También tienen en mente una hipoteca. "Dos millones bdrms, 750.000 bthrms, 3 riv vu". Se llamaba Pittsburgh.
Del mismo modo en ‘Land of the Dead' de George A. Romero, en el que los zombis ocupan la Ciudad de Hierro.

En la película de Romero -extrapolando hacia el futuro cercano de su famosa (o infame) trilogía ‘La Noche de los Muertos Vivientes', ‘El Amanecer de los Muertos' y ‘El Día de los Muertos'-, los muertos, 6 billones en total, se han transformado en lentas bolsas caníbales de carne putrefacta y gelatinosa, con costumbres higiénicas realmente deplorables, como sus dientes y guardarropa -algunos incluso se visten de blanco después del Día del Trabajo. Ahora han ocupado el mundo, excepto la Ciudad de los Tres Ríos. Allá, los pocos humanos sobrevivientes se han protegido de la muerte universal. Pero esa sociedad misma está dividida: Los yupis y la alta burguesía ocupan una torre, protegida de la realidad por soldados; esta elite, nos hace saber Romero en imágenes que se remontan hasta De Mille, está corrompida por su placer y su indiferencia. Entretanto, las calles son un mercado de prostitución, estrafalarios peinados y artículos de contrabando, llenas de bribones, prostitutas, predicadores y una variada chusma. En otras palabras: todas las películas futurísticas, desde ‘Metrópolis' hasta ‘Blade Runner'.
Por debajo de la película está esa vieja lúgubre historia de... cómo se llamaba, sabes, ese libro... creo que era... sí, claro, la Biblia. Es una película sobre las ciudades Sodoma y Gomorra, ciudades del pecado, y mientras podemos derramar lágrimas de cocodrilo sobre el destino de las víctimas nominales, los secretos places de la historia consisten en ver a aquellos que sacaron demasiado placer siendo baratamente castigados por la justa espada de la venganza. Así que a ese nivel primitivo, ‘The Land of the Dead, de George A. Romero' dice sí, nos muestra como zombis caníbales comiendo yupis. Junto con las tomas de guerra aéreas y los dibujos animados de Wile E. Coyote, podría mirar todo el día.
Romero se concentra en las riñas políticas de la última ciudad. Entre los corruptos ricos y los endurecidos pobres, hay una clase de piratas que sólo se podían llamar los Cool [Chévere]. Los Cool son los tipos y chicas que salen tierras adentro en busca de las cosas básicas de la vida, como Courvoisier y Band-Aids. Se visten ostentosamente y tienen armas bien bonitas, vaqueros de cadera baja y maneras despreocupadas y sensuales; son los únicos que parecen pasarlo bien.
La trama empieza cuando un dictador de esmoquin llamado Kaufman (un sedoso Dennis Hopper) traiciona a uno de sus carroñeros, Cholo (John Leguizamo), y ordena matarlo.
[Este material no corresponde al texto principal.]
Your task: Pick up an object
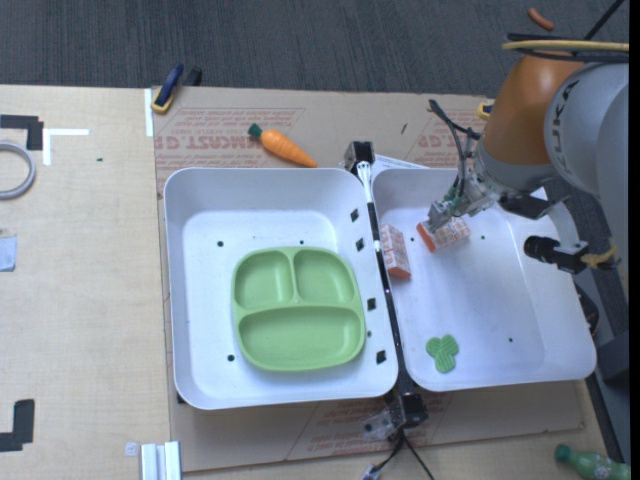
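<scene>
My gripper (443,220) hangs over the back left part of the right bin (540,353). It is shut on a small orange and white packet (447,234), which sits tilted between the fingertips. A second orange and white box (395,252) lies flat in the same bin, close to its left wall. Near the front of that bin rests a small green leafy toy (441,352).
The left bin (200,358) holds a green three-section plate (297,308). A toy carrot (283,145) lies on the cardboard behind the bins. A blue and yellow tool (168,87) lies at the back left. The arm's grey and orange body crowds the right bin's back right.
</scene>
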Available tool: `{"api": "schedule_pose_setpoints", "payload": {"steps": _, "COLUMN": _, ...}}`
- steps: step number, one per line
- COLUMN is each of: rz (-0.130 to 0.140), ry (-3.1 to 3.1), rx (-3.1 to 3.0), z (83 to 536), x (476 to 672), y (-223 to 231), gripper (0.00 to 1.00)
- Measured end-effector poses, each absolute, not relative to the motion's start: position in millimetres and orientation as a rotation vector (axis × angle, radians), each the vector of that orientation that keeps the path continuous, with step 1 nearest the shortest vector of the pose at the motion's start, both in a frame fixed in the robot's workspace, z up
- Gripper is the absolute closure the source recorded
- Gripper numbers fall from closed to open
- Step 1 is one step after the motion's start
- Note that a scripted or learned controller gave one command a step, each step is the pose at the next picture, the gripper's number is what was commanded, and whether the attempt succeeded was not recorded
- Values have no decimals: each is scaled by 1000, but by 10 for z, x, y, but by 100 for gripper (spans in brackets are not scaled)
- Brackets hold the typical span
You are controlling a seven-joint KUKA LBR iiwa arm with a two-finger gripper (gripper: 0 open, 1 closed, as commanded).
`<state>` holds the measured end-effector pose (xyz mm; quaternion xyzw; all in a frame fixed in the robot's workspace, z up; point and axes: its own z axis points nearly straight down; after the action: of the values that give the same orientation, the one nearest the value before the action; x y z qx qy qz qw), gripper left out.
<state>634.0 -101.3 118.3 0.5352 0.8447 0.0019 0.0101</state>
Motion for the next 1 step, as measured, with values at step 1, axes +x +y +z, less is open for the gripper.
{"api": "schedule_pose_setpoints", "payload": {"steps": 1, "rz": 6, "ry": 2637, "rx": 1670, "z": 1183, "x": 6339, "y": -1013, "gripper": 0}}
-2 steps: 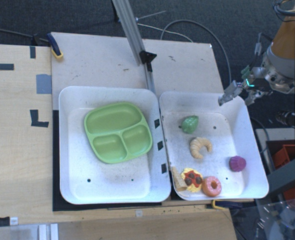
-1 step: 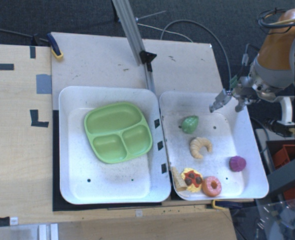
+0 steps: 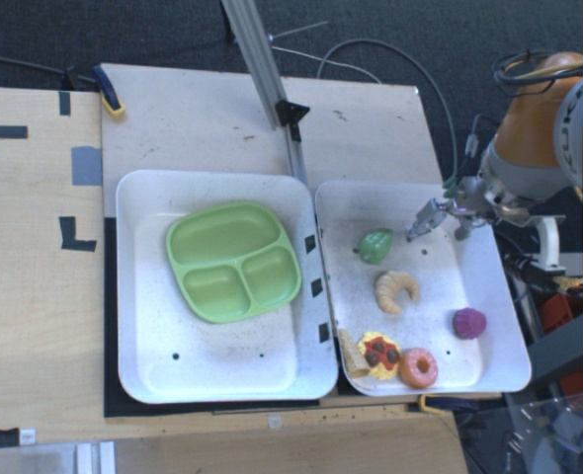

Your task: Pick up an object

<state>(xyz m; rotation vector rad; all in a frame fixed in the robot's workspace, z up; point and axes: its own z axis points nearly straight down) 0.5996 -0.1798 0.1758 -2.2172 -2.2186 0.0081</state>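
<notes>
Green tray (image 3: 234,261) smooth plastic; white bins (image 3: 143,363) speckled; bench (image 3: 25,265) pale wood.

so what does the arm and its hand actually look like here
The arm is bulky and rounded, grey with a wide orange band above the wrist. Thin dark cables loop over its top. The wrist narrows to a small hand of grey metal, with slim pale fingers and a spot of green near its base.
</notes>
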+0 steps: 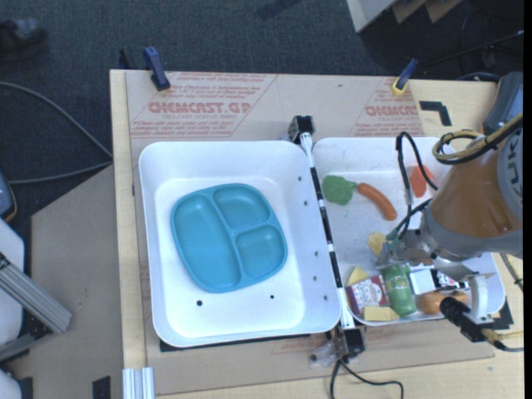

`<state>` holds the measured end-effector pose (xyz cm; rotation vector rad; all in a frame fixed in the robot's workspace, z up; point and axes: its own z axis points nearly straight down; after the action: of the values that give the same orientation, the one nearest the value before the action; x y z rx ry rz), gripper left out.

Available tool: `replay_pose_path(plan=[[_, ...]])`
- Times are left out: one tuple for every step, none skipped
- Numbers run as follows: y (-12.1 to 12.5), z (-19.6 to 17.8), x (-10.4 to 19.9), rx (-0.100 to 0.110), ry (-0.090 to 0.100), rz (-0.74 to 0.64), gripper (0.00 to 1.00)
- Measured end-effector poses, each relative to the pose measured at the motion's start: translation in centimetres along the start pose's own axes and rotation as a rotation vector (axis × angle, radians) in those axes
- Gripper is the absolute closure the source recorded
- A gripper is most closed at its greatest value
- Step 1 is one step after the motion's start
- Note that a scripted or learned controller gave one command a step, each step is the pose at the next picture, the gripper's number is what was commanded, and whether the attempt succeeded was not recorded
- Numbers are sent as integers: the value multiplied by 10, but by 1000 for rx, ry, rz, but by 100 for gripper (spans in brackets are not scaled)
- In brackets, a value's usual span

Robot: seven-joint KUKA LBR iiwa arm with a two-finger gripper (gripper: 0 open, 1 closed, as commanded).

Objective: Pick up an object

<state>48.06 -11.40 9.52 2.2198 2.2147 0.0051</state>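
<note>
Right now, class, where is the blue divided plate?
The blue divided plate lies in the left white bin, near its middle, apart from the toy food in the right bin.

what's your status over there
End effector low in right bin, over green bottle. Nothing visibly gripped. Cheese wedges and carrot crowd close.

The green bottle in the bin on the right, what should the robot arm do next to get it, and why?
Probably a short, slow descent onto the green bottle. The end effector sits just above its top end in the right bin, so little sideways travel looks needed. The bottle lies packed among a red packet and yellow pieces, so it should go down gently. The finger state cannot be made out.
</note>
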Motion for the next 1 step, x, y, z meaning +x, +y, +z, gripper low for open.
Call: replay_pose_path(plan=[[78,-89,55,4,2,-4,100]])
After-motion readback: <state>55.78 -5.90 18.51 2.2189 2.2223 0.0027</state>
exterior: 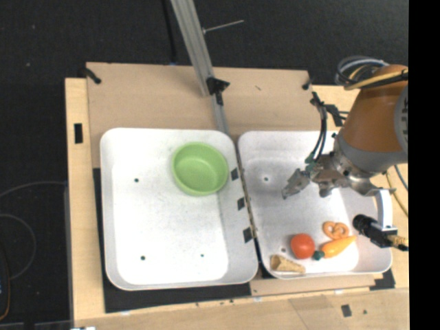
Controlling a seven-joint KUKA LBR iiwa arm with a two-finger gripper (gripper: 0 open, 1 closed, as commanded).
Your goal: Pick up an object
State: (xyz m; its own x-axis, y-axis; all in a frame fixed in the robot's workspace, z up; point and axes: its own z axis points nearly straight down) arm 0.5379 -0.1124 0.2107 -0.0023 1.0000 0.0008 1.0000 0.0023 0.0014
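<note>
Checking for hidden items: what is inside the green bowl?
The round green plastic bowl in the left white bin shows just its own green bottom and far inner wall. Its near inner wall is hidden behind the rim.

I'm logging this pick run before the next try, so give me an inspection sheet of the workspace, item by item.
Surface: tan bench bearing two shallow white bins side by side, the left bin and the right bin.
Job's things: in the right bin's near corner lie a red tomato, an orange carrot, a pretzel and a tan wedge; a green bowl sits in the left bin.
Clutter: nothing seen.
Gripper: the gripper hangs over the right bin's middle, apart from the items; nothing seen between its fingers.
Cables: wires run along the arm's wrist.
Surroundings: dark floor, and a metal post slanting up from between the bins.
</note>
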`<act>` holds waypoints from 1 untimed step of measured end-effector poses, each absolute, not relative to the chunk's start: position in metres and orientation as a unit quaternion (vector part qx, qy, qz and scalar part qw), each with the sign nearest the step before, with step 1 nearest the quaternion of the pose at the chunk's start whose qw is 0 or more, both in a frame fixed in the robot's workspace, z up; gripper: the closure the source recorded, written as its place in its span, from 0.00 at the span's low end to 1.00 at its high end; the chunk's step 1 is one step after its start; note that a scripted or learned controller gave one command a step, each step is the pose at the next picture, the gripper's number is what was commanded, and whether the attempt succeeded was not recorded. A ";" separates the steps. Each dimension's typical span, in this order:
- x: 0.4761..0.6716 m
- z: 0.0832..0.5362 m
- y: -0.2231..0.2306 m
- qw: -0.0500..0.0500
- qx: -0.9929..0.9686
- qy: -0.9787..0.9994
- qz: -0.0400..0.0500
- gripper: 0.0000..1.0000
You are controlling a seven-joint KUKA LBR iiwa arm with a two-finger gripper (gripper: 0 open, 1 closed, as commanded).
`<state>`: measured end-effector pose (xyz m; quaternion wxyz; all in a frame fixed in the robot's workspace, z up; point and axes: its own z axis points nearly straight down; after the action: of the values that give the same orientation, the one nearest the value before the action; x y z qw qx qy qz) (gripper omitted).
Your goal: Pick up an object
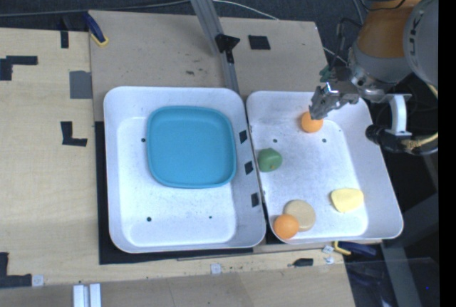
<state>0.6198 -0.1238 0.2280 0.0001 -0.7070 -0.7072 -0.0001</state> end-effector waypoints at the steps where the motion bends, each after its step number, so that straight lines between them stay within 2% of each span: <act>1: 0.626 0.219 -0.069 0.001 -0.706 -0.709 0.000 1.00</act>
<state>0.6258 -0.0690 0.2187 0.0007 -0.7055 -0.7087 0.0000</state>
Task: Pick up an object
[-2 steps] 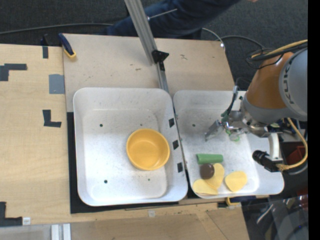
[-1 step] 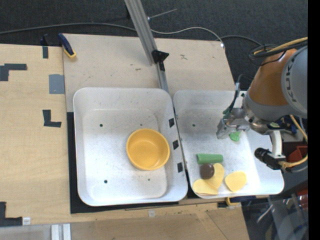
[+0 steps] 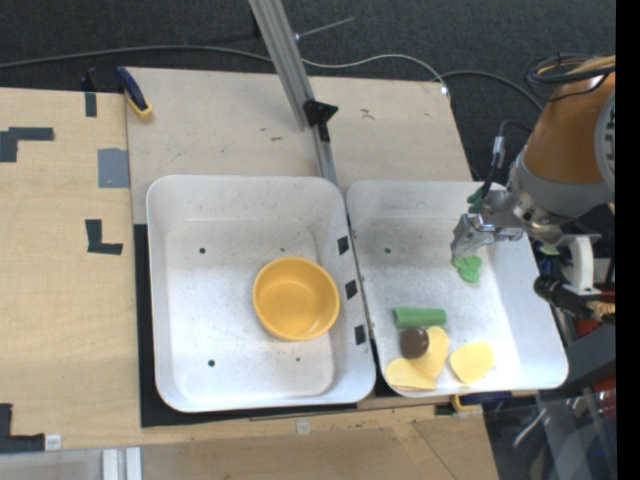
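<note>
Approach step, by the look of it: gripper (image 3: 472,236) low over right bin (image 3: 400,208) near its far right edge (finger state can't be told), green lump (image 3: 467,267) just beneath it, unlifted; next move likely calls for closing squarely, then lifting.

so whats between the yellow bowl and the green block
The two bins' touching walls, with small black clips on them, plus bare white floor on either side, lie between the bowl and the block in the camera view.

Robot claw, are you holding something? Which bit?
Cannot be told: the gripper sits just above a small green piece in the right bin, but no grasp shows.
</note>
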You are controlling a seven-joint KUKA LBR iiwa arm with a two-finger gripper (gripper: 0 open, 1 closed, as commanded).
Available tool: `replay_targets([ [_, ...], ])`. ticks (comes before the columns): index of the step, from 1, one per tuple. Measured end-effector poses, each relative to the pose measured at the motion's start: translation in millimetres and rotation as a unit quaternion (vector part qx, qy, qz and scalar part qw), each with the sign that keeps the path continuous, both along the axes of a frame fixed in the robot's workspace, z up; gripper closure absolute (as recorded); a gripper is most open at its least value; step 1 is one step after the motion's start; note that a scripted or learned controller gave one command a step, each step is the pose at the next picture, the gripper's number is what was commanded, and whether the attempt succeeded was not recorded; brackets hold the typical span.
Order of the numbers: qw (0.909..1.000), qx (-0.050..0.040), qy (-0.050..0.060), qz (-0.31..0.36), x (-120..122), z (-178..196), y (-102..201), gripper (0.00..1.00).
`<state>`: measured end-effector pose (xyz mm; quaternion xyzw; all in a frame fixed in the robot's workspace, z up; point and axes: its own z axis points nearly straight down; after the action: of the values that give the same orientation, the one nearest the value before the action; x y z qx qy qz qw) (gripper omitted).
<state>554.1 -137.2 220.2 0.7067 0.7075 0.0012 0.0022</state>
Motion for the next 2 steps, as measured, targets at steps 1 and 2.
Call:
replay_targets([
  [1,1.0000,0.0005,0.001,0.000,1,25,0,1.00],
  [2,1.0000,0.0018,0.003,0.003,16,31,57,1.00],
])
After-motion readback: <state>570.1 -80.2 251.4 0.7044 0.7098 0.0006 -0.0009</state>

Sin embargo, Cholo, endurecido por años de matar zombis, es demasiado rápido para su asesino. Escapa con el único remolque blindado del ayuntamiento y sale de la ciudad, donde amenaza utilizar el camión -amablemente armado de proyectiles- para volar Pittsburgh si no se le paga. Así que Kaufman envía una patrulla, dirigida por Riley (el guapo pero aburrido Simon Baker), para eliminarlo.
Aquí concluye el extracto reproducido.